• [PROBLEM]
Nothing in the records should be changed in the copy, though the pictures must be left out.

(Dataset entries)
Content starts
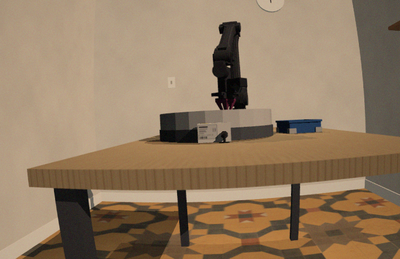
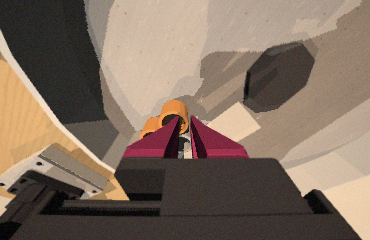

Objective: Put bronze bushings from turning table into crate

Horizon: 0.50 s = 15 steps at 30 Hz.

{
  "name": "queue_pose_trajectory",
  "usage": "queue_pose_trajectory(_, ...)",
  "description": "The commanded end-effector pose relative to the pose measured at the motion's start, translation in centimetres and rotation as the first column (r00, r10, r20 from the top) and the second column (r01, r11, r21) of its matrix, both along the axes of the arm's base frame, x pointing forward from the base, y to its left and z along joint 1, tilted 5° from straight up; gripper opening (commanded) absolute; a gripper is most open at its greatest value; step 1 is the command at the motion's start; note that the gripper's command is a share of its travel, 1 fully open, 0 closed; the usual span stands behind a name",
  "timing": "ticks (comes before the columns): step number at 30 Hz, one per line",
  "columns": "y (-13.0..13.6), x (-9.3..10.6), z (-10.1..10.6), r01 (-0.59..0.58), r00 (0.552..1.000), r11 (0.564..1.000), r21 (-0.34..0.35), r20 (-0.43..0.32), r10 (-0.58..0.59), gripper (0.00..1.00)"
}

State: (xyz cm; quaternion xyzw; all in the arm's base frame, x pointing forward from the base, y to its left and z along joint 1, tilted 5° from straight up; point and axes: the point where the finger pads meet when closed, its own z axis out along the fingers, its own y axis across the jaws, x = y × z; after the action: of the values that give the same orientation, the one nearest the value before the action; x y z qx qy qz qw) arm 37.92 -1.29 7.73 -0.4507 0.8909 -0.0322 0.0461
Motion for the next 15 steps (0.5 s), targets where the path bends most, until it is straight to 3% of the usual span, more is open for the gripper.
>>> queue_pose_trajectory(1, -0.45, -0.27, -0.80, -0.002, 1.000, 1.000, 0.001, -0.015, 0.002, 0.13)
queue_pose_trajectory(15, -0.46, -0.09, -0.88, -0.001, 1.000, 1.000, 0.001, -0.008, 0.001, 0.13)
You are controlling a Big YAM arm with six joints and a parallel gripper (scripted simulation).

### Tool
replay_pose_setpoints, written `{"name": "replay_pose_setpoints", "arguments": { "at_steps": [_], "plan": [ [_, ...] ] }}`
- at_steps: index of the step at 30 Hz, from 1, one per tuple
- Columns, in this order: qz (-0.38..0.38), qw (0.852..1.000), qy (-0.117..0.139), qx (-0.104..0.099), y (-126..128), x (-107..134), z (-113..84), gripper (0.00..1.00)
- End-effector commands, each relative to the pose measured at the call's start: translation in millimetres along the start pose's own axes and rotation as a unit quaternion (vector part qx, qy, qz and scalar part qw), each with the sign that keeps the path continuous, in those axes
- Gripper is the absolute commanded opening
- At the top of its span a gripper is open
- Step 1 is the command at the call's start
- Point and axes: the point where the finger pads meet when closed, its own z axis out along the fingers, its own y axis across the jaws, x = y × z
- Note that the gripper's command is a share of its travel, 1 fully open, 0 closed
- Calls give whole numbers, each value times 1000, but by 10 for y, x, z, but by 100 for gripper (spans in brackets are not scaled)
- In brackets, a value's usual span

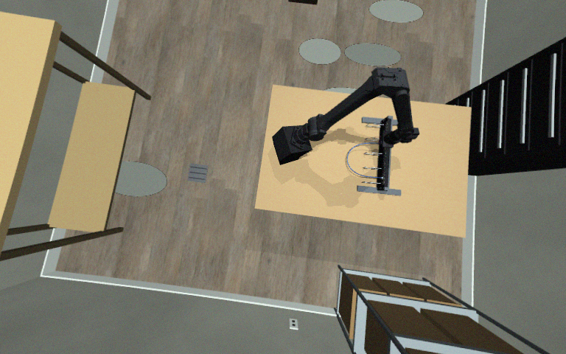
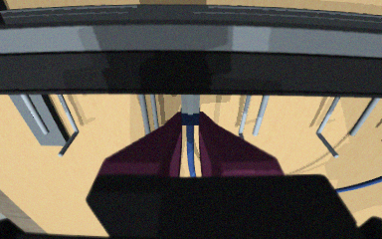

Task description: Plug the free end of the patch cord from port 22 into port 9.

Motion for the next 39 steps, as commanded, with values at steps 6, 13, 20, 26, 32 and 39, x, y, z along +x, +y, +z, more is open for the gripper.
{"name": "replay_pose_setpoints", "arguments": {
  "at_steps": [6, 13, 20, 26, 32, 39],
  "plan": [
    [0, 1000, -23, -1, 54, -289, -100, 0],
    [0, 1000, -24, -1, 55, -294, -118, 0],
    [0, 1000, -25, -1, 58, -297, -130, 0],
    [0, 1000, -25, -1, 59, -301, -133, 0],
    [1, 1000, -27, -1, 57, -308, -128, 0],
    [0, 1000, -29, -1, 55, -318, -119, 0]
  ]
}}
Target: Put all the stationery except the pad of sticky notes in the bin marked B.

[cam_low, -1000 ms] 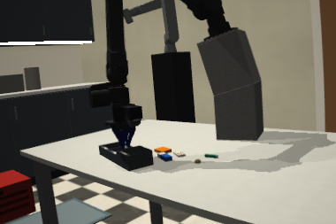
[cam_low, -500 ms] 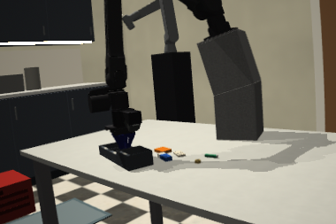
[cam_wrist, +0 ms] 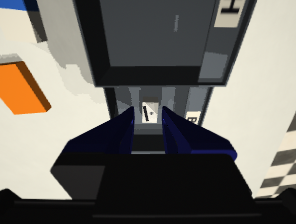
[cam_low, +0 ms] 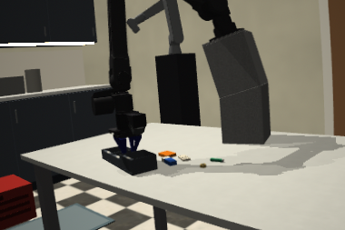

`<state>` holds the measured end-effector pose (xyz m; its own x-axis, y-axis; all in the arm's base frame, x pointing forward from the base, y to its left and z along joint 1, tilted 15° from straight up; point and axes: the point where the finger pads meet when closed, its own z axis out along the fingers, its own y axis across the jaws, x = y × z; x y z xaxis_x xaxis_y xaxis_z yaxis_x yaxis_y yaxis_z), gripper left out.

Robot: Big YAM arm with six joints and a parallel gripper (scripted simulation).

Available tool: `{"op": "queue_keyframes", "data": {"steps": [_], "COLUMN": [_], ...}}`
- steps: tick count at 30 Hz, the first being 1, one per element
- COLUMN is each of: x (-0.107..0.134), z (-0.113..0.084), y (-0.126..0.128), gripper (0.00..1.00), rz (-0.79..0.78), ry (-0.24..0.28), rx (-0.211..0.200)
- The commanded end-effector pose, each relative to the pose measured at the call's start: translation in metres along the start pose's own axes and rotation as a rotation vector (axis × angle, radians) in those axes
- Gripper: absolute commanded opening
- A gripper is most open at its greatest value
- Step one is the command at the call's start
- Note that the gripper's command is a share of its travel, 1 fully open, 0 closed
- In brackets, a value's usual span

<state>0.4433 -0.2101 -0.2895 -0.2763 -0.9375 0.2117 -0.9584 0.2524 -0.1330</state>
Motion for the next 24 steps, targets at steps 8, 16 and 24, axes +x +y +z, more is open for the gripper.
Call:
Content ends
• [ANSWER FOR THIS EXERCISE]
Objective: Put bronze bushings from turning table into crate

Horizon: 0.50 s = 15 steps at 30 Hz.

{
  "name": "queue_pose_trajectory",
  "usage": "queue_pose_trajectory(_, ...)",
  "description": "The commanded end-effector pose relative to the pose measured at the motion's start, translation in centimetres and rotation as the first column (r00, r10, r20 from the top) and the second column (r01, r11, r21) of its matrix, both along the axes of the arm's base frame, x pointing forward from the base, y to its left and z along joint 1, tilted 5° from straight up; gripper opening (commanded) absolute; a gripper is most open at its greatest value; step 1 is the command at the motion's start; note that the gripper's command is a share of its travel, 1 fully open, 0 closed; the usual span stands behind a name",
  "timing": "ticks (comes before the columns): step number at 30 Hz, one per line",
  "columns": "y (-13.0..13.6), x (-9.3..10.6), z (-10.1..10.6), r01 (-0.59..0.58), r00 (0.552..1.000), r11 (0.564..1.000), r21 (-0.34..0.35), r20 (-0.43..0.32), r10 (-0.58..0.59), gripper (0.00..1.00)"
}

State: (xyz cm; quaternion xyzw; all in the arm's base frame, x pointing forward from the base, y to its left and z along joint 1, tilted 5° from straight up; point and axes: the point where the finger pads meet when closed, its own z axis out along the fingers, its own y axis across the jaws, x = y × z; after the action: of the values that give the same orientation, the one nearest the value before the action; x y z qx qy qz qw) arm 37.92 -1.29 7.73 -0.4507 0.8909 -0.0322 0.0461
Motion for the next 15 steps (0.5 s), targets where the path bends most, until it is straight to 3% of the usual span, more is open for the gripper.
>>> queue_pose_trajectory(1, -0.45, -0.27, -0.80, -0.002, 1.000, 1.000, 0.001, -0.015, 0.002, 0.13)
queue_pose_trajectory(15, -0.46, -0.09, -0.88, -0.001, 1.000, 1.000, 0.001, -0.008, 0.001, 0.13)
You are controlling a Big YAM arm with six joints and a parallel gripper (scripted simulation).

### Tool
replay_pose_setpoints, written `{"name": "replay_pose_setpoints", "arguments": { "at_steps": [_], "plan": [ [_, ...] ] }}`
- at_steps: index of the step at 30 Hz, from 1, one per tuple
- Columns, in this order: qz (-0.38..0.38), qw (0.852..1.000), qy (-0.117..0.139), qx (-0.104..0.099), y (-126..128), x (-107..134), z (-113..84), gripper (0.00..1.00)
- End-effector commands, each relative to the pose measured at the call's start: translation in millimetres along the start pose's own axes and rotation as a unit quaternion (vector part qx, qy, qz and scalar part qw), each with the sign that keeps the path continuous, in those axes
- Gripper is the absolute commanded opening
- At the top of its span a gripper is open
- Step 1 is the command at the call's start
- Point and axes: the point where the finger pads meet when closed, its own z axis out along the fingers, its own y axis across the jaws, x = y × z
- Note that the gripper's command is a share of its travel, 1 fully open, 0 closed
- Calls give whole numbers, each value times 1000, but by 10 for y, x, z, but by 100 for gripper (spans in brackets are not scaled)
- In brackets, a value's usual span


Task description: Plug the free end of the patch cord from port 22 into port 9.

Motion for the next 39 steps, as commanded, with values at steps 6, 13, 20, 26, 32 and 39, x, y, z along +x, +y, +z, more is open for the gripper.
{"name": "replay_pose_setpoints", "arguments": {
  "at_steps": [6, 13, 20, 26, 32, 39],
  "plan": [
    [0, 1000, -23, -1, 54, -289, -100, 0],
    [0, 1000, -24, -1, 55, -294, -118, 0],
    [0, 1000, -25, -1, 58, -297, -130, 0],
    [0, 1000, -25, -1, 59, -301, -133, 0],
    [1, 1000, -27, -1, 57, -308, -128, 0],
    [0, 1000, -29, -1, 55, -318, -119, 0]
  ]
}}
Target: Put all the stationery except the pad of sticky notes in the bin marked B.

[cam_low, -1000 ms] 
[cam_low, -500 ms] 
[cam_wrist, +0 ms] 
[cam_low, +0 ms] 

`<state>` holds the measured end-effector pose (xyz m; its own x-axis, y-axis; all in the arm's base frame, x pointing forward from the base, y to its left and z along joint 1, tilted 15° from straight up; point and axes: the point where the finger pads meet when closed, its own z axis out along the fingers, its own y axis across the jaws, x = y × z; x y z xaxis_x xaxis_y xaxis_z yaxis_x yaxis_y yaxis_z), gripper left out.

Robot: Big YAM arm with six joints and a parallel gripper (scripted simulation).

Available tool: `{"op": "queue_keyframes", "data": {"steps": [_], "COLUMN": [_], ...}}`
- steps: tick count at 30 Hz, the first being 1, one per element
- COLUMN is each of: x (-0.107..0.134), z (-0.113..0.084), y (-0.126..0.128), gripper (0.00..1.00), rz (-0.79..0.78), ry (-0.24..0.28), rx (-0.211..0.200)
- The commanded end-effector pose, each relative to the pose measured at the call's start: translation in metres along the start pose's own axes and rotation as a rotation vector (axis × angle, radians) in those axes
- Gripper: absolute commanded opening
- A gripper is most open at its greatest value
- Step one is the command at the call's start
- Note that the gripper's command is a share of its travel, 1 fully open, 0 closed
- In brackets, a value's usual span

<state>0.4433 -0.2101 -0.2895 -0.2763 -0.9375 0.2117 -0.9584 0.2524 -0.1330</state>
Motion for the next 24 steps, targets at steps 8, 16 and 24, axes +x +y +z, more is open for the gripper.
Call:

This answer is complete as written.